We weren’t so lucky with the motorbike.  Joshua’s honesty sabotaged us once again.  He let it slip that we had never driven a scooter before.  The merchant quickly reneged the 200 rupee/day rental price and instead offered us two manually powered bicycles.  When we offered to pay him for a lesson and then the rental, he just looked at us as if we were stupid.  Apparently “anyone can ride a scooter,” but you have to have ridden one prior to actually renting one.

Yoga wasn’t all that easy either.  We couldn’t find a local daily class that we could walk to (and since we didn’t have a scooter…).  The cooking class was our own fault.  Had we done research in advance, we could have coordinated our schedules and participated on our first day in Pondi.  Sometimes we forget these destinations are not just waiting around for us to show up.

Our visit to Auroville was educational.  We have never been exposed to communal living on the international level (47 countries represented and counting).  The only confusing part for me was the huge golden ball, the Matrimandir, that sits in the middle of the city.  It’s a place for meditation where visitors cannot enter without prearranged passes, but the ostentatious exterior and gaudy (real) gold color somehow take away from the life of simplicity I felt The Mother was trying to emphasize.  There is no denying the overwhelming beauty and opulence  that it possesses with its “space-age” design (despite taking 37 years to finish!).  Epcot Center – The bar has been raised, my friend!




Even though the corner outside our apartment must have made some public bathroom list, we generally felt comfortable walking around Pondicherry.

Public Toilets

We woke early one morning for Joshua’s “sunrise.”  There wasn’t a visible sunrise due to the clouds, but we were still joined by thousands of other Pondicherrians on their morning walk.  The brisk morning air (around 70 degrees Fahrenheit) forced locals into their warmest clothes, gloves, beanies and earmuffs…you’d think it was going to snow!

Bay of Bengal Sunrise

We accomplished a lot less than we expected, which gave us time to wander in larger and larger concentric circles.  We made it as far as the bus station to research bus times back to Chennai.  It was the worst place in Pondi…so many smells, honks, piles of fresh vomit.  We ran back to our apartment without bus tickets or appetites thinking we may just like India better with our training wheels on.

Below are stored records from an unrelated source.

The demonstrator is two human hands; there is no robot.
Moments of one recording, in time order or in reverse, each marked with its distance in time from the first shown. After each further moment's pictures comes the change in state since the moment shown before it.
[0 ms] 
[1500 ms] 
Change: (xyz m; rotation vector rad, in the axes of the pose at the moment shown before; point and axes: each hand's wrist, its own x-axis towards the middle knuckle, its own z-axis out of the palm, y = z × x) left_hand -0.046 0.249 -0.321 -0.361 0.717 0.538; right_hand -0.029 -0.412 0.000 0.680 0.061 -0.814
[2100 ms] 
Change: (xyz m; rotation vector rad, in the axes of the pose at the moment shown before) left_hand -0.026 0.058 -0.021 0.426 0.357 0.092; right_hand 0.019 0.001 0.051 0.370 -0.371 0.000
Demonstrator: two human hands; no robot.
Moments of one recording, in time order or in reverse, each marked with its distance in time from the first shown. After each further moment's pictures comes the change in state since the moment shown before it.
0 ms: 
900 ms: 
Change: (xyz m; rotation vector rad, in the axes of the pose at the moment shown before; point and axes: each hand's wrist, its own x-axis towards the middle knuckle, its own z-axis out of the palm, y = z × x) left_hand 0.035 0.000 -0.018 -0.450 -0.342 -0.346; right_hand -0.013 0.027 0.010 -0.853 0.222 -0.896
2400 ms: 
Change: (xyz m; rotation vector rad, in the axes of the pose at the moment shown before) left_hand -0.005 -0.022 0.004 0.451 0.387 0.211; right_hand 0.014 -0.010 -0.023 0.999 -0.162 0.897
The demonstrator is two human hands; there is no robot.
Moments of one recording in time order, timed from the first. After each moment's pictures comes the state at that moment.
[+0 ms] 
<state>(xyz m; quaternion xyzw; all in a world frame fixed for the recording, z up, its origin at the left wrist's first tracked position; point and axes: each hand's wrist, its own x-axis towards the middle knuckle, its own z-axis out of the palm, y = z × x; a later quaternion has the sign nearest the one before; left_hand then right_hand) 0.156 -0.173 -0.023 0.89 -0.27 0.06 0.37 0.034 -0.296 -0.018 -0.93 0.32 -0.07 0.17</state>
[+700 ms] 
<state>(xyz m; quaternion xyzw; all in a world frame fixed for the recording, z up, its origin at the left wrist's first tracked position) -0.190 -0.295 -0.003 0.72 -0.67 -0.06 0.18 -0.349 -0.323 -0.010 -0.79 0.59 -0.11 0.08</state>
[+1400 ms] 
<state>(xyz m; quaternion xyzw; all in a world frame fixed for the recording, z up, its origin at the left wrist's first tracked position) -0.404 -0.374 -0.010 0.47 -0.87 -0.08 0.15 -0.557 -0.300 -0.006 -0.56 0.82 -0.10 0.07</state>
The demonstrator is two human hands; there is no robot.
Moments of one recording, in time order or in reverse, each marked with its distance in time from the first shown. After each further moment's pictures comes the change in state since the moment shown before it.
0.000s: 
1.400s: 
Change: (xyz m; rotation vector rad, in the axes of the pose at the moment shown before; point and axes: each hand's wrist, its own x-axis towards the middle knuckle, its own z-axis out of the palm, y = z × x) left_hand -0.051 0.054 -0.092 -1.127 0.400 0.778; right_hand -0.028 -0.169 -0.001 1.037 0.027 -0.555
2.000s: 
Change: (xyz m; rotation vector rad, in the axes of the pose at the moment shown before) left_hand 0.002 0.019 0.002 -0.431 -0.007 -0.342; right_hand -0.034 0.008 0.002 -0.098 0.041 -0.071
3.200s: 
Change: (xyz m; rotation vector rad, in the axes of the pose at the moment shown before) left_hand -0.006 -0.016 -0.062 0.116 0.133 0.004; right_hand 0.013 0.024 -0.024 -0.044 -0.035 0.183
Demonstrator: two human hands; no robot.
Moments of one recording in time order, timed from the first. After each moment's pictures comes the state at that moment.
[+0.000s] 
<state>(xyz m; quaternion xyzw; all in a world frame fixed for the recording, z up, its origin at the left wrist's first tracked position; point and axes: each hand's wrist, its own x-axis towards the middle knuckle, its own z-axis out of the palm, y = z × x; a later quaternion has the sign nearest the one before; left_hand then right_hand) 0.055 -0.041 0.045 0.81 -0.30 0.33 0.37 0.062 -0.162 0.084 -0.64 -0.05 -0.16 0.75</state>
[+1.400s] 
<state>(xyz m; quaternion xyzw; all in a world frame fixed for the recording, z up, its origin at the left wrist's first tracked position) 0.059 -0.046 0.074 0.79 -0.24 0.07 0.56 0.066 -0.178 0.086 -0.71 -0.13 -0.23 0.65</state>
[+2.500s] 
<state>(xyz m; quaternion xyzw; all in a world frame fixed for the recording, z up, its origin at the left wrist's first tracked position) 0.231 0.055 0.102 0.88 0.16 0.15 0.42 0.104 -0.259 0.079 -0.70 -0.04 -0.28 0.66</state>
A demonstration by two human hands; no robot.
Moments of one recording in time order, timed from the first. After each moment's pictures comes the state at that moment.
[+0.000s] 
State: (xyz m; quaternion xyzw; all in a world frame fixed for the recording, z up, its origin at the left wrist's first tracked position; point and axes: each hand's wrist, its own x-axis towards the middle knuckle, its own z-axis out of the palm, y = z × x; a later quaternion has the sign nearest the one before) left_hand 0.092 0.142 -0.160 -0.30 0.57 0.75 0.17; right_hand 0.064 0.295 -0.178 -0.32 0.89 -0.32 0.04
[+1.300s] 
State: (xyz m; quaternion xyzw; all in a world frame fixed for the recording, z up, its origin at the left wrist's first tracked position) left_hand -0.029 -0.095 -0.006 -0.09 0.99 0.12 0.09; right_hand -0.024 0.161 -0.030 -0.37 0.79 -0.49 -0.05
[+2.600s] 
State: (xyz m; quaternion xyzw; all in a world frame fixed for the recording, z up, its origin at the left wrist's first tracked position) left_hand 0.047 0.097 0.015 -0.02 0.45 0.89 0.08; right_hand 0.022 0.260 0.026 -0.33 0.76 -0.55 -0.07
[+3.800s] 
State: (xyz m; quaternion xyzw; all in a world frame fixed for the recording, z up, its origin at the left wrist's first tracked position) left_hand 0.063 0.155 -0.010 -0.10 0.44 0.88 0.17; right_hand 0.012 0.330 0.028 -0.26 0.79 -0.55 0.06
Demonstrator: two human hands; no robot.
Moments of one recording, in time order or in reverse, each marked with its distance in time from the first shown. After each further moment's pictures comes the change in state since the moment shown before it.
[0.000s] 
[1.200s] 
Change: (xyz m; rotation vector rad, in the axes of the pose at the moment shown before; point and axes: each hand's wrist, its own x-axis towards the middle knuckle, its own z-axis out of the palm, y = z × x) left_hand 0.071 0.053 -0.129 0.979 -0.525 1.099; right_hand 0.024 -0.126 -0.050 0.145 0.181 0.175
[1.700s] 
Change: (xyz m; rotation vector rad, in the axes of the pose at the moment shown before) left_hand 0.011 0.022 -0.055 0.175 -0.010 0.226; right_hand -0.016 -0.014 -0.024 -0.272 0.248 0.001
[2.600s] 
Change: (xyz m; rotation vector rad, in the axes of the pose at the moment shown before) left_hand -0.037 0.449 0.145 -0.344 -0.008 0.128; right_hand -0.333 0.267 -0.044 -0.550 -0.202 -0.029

2 thoughts on “India: Pondicherry

  1. Oooh, I loved Puducherry. There are some cafes around with delicious coffee and croissants in the French Quarter. Not quite like Paris, but definitely not truly Indian either.

    We’re on a RTW too, and in India (Rajasthan) though our blog says we’re in Uruguay (difficult to write on the road!). Look forward to reading more of your India adventures!

    • Shelley: We just made it to Rajasthan too! It’s so hard to keep up with the blog especially with the unexpectedly difficult to find internet. We are headed to Jaipur for the new year. Hope you guys have a wonderful holiday in India!